Aim of the task -
All of the data below is to be printed again exactly.

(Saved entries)

=== Begin Enclosure ===

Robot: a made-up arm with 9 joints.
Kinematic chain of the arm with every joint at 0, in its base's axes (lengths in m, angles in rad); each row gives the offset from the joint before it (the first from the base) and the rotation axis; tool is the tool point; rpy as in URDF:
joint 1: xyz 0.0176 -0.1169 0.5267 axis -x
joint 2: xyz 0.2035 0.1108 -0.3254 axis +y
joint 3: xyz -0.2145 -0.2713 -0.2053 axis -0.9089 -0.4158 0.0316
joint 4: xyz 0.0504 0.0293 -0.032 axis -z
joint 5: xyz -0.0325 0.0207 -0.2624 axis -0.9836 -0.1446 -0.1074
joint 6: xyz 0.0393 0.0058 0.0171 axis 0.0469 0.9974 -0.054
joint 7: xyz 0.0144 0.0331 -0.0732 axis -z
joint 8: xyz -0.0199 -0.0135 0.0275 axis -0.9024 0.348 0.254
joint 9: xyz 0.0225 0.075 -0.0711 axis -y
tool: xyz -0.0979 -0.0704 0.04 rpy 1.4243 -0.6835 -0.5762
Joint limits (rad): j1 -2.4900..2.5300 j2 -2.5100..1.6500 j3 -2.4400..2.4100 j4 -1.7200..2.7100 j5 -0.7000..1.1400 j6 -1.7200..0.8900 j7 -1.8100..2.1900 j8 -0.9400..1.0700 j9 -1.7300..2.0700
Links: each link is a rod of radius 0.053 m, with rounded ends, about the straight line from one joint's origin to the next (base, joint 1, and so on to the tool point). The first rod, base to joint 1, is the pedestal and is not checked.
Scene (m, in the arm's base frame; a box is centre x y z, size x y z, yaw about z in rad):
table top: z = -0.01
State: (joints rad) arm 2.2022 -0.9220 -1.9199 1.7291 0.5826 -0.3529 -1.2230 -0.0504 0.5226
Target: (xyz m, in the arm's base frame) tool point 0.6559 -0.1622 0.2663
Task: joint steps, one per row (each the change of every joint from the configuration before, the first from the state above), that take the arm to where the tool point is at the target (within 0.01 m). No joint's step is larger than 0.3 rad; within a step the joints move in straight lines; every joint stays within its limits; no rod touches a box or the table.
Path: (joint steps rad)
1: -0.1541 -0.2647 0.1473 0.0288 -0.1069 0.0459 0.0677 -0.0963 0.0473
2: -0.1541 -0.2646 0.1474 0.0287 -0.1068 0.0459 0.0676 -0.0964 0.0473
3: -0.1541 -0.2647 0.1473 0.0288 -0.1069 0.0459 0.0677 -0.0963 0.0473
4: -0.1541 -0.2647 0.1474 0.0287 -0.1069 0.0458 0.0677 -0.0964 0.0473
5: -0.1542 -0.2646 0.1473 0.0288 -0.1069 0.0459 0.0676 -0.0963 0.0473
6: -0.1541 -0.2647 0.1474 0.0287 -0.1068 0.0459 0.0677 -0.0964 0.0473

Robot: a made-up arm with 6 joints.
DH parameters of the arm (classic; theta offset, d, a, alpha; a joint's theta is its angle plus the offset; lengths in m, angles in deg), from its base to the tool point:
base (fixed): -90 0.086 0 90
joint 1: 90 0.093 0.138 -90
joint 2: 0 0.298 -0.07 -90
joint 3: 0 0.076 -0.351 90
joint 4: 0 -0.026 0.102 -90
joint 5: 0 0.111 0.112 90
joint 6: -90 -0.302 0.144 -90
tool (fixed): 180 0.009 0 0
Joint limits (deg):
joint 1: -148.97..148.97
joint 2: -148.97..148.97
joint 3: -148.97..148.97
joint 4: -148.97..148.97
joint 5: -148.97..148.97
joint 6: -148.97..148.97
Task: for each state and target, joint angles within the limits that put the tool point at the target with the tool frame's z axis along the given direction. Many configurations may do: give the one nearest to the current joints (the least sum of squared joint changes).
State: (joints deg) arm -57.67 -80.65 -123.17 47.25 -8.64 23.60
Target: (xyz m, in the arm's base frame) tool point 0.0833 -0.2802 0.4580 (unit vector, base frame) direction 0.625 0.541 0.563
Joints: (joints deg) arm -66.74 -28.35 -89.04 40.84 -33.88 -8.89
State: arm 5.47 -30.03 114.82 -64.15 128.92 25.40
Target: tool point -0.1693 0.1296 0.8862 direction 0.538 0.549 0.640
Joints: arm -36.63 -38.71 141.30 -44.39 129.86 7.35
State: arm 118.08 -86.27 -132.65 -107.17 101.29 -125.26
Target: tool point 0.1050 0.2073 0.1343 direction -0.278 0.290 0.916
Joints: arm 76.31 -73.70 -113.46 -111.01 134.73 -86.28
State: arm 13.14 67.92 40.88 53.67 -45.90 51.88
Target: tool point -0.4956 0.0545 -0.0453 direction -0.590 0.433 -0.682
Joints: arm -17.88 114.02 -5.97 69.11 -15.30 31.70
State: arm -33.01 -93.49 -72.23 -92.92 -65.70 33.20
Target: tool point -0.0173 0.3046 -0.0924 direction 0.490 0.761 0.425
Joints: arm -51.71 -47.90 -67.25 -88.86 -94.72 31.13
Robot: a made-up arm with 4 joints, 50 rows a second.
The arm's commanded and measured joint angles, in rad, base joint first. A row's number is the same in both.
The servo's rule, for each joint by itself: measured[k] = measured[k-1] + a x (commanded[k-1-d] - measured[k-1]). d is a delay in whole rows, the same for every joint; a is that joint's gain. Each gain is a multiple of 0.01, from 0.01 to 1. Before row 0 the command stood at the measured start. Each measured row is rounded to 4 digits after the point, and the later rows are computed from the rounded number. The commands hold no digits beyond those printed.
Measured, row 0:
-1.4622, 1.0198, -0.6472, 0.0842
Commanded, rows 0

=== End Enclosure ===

Answer box -
Robot: a made-up arm with 9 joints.
Kinematic chain of the arm with every joint at 0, in its base's axes (lengths in m, angles in rad); each row gives the offset from the joint before it (the first from the base) and the rotation axis; tool is the tool point; rpy as in URDF:
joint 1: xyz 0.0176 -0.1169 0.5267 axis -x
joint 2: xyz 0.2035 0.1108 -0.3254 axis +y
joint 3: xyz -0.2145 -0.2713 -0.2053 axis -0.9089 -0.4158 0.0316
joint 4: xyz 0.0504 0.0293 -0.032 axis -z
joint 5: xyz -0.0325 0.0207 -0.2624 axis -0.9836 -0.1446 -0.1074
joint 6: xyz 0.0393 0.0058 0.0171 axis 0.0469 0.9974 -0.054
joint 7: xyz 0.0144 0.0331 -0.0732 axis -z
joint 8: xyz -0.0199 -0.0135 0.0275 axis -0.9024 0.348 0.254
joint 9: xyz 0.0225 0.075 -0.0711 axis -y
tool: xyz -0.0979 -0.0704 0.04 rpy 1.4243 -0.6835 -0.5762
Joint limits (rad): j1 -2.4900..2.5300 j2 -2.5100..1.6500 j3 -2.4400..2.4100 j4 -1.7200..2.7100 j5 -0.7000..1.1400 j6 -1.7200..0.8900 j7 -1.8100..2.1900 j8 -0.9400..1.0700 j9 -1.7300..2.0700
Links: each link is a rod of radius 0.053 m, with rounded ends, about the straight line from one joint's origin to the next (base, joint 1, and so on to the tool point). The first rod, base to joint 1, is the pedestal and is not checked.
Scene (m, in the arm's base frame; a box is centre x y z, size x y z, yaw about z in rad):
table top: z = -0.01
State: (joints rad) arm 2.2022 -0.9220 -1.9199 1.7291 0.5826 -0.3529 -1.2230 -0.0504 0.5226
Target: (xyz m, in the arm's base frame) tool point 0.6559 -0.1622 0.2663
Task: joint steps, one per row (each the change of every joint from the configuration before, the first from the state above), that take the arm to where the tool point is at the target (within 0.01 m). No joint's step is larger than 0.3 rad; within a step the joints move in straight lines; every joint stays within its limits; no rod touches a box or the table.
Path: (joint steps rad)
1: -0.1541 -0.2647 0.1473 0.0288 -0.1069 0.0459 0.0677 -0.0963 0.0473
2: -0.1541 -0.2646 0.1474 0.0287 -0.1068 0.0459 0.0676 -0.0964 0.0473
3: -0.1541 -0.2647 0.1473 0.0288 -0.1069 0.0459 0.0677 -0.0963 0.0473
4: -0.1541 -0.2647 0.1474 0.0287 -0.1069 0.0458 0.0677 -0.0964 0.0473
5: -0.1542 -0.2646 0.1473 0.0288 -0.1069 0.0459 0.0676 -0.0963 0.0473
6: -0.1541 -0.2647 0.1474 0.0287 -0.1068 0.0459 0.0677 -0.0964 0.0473

Robot: a made-up arm with 6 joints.
DH parameters of the arm (classic; theta offset, d, a, alpha; a joint's theta is its angle plus the offset; lengths in m, angles in deg), from its base to the tool point:
base (fixed): -90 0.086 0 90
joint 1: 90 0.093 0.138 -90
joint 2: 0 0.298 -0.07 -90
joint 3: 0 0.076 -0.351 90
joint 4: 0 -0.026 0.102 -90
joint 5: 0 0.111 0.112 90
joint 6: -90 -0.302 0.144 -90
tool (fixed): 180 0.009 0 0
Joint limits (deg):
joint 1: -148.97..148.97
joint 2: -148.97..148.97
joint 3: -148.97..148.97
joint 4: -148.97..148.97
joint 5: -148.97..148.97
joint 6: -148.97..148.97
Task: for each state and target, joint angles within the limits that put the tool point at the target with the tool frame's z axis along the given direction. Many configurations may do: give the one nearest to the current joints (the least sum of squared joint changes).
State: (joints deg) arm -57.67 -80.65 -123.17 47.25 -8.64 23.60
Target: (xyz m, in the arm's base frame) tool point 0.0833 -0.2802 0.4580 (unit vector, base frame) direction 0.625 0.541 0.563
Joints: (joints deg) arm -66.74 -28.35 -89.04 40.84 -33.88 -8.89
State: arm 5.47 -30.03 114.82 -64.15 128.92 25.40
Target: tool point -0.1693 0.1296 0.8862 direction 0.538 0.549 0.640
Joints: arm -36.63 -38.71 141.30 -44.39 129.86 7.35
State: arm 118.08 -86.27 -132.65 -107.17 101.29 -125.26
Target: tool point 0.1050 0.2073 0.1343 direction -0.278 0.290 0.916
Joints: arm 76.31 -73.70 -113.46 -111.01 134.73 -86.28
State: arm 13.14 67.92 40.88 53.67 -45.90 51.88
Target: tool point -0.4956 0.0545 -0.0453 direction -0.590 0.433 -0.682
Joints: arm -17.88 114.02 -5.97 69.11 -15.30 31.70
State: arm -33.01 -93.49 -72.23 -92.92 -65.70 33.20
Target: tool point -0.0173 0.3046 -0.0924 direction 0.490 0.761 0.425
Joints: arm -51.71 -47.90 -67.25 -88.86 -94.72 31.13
Robot: a made-up arm with 4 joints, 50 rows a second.
The arm's commanded and measured joint angles, in rad, base joint first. A row's number is the same in both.
The servo's rule, for each joint by itself: measured[k] = measured[k-1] + a x (commanded[k-1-d] - measured[k-1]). d is a delay in whole rows, the same for every joint; a is that joint's gain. Each gain is a multiple of 0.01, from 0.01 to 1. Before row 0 the command stood at the measured start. Each measured row is rounded to 4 digits after the point, and the later rows are computed from the rounded number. The commands hold no digits beyond those printed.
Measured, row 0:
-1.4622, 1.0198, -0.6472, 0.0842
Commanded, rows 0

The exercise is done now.